Ban reforça conceito da ONU sobre responsabilidade de proteger civis
BR

19 janeiro 2012

Em discurso sobre o tema, em Nova York, nesta quarta-feira, Secretário-Geral disse que inicaitiva ajudou a salvar milhares de vidas; ele afirmou que tema tem que ser uma “realidade” para a população mundial; Brasil pede também responsabilidade ao proteger.

Joyce de Pina, da Rádio ONU em Nova York.*

As Nações Unidas reafirmaram, nesta quarta-feira, a importância do conceito responsabilidade de proteger civis em situações de conflito no mundo.

O conceito foi acordado em 2005 numa cimeira de líderes mundiais. Em seu discurso, em Nova York, o Secretário-Geral Ban Ki-moon falou sobre as “lições aprendidas”.

Ações Preventivas

Ban disse que o conceito “chegou a sua maioridade”. Ele citou os casos da Líbia e do Sudão do Sul, entre outros, ao dizer que a ONU demonstrou que a proteção de seres humanos é uma das prioridades da organização. Ele falou ainda sobre a necessidade de ações preventivas.

O conceito de responsabilidade de proteger baseia-se na intervenção da comunidade internacional caso as obrigações dos países que aderem ao acordo não sejam cumpridas.

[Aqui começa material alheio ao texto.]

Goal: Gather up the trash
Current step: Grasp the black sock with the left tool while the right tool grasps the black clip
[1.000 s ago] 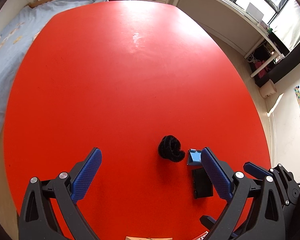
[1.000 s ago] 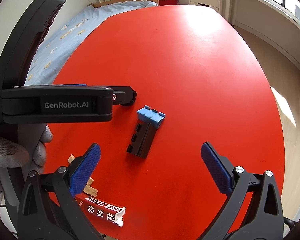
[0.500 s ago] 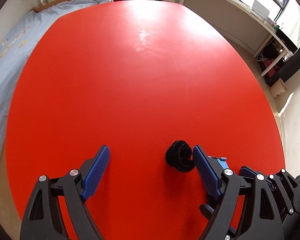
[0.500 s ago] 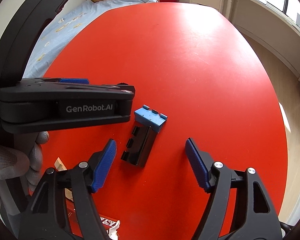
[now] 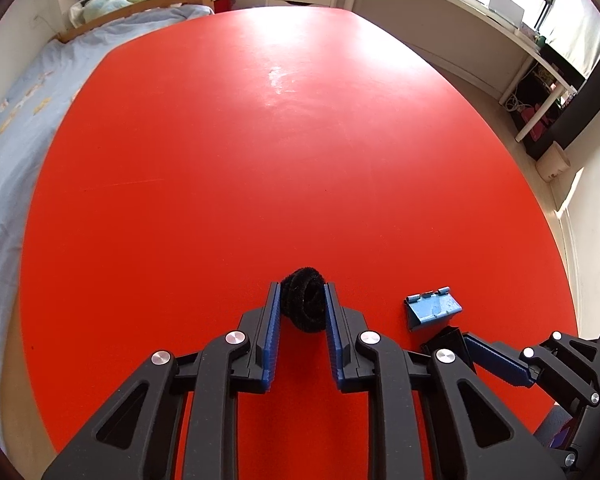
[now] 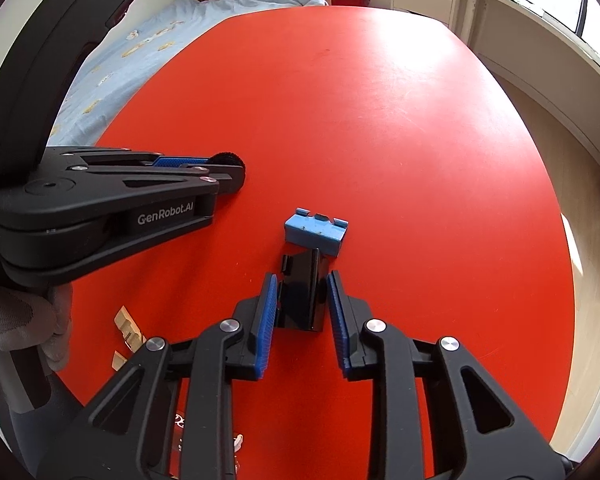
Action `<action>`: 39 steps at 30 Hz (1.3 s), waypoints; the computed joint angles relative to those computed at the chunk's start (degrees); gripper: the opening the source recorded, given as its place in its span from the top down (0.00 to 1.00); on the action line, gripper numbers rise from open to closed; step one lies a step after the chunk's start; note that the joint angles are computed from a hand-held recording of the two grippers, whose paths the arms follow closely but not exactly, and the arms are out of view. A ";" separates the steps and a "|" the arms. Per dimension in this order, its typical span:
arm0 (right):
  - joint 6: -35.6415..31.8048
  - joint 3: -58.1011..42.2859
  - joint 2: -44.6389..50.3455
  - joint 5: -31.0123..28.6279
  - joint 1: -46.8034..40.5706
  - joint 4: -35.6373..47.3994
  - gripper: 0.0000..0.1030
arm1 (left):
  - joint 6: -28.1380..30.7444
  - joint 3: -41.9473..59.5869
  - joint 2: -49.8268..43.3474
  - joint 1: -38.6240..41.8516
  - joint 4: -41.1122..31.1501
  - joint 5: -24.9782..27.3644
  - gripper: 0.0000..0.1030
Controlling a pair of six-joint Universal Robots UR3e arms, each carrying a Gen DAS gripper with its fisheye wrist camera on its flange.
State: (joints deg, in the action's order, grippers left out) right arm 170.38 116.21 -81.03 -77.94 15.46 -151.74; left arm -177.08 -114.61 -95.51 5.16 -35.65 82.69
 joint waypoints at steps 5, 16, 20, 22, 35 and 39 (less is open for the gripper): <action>-0.17 -0.21 -0.12 0.62 -0.33 0.61 0.76 | -0.23 -0.38 0.47 -0.57 0.23 0.20 0.80; -1.38 -3.51 -1.55 1.60 -0.48 3.64 0.76 | 2.01 -5.83 10.03 0.24 -0.95 -0.64 0.80; -2.69 -3.15 -4.86 2.75 -1.16 5.47 0.76 | 4.06 -9.08 16.94 1.12 -3.31 -1.61 0.81; -3.43 -2.48 -6.97 3.38 -1.55 6.47 0.76 | 5.21 -10.28 20.67 1.50 -5.38 -2.05 0.80; -10.06 5.23 -26.84 8.18 -5.04 16.11 0.76 | 12.83 -14.49 48.41 8.46 -25.03 -8.47 0.80; -13.73 7.51 -35.63 11.57 -8.53 23.33 0.75 | 17.85 -14.21 58.87 14.50 -36.38 -12.93 0.81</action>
State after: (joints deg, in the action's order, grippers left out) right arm 156.65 123.72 -116.67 -66.37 6.93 -128.41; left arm -159.23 -128.83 -36.64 19.66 -72.03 69.76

Ao participar dos debates sobre o tema no Conselho de Segurança, o Brasil, que integrou o órgão até dezembro, realçou a importância também da “responsabilidade ao proteger”, como explicou a embaixadora do país, Maria Luiza Ribeiro Viotti, à Rádio ONU, nesta entrevista, no mês passado.

Meios Pacíficos

“Em primeiro lugar, uma ênfase na prevenção, pois a prevenção é o melhor remédio. Em segundo lugar o fato de que a comunidade internacional deve perseguir, de forma rigorosa, todos os meios pacíficos disponíveis para a proteção de civis. Durante o mandato nestes últimos dois anos, o Brasil tentou exercer uma influência construtiva nas deliberações do Conselho, buscando preservar a  autoridade da ONU e defender o multilateralismo.”

Ao discursar sobre o tema da responsabilidade de proteger, Ban ressaltou a importância da prevenção, e a necessidade de se ser proativo, decisivo e agir cedo de forma a acabar com a violência antes mesmo que ela comece. Ele pediu que 2012 seja o “Ano de Prevenção.”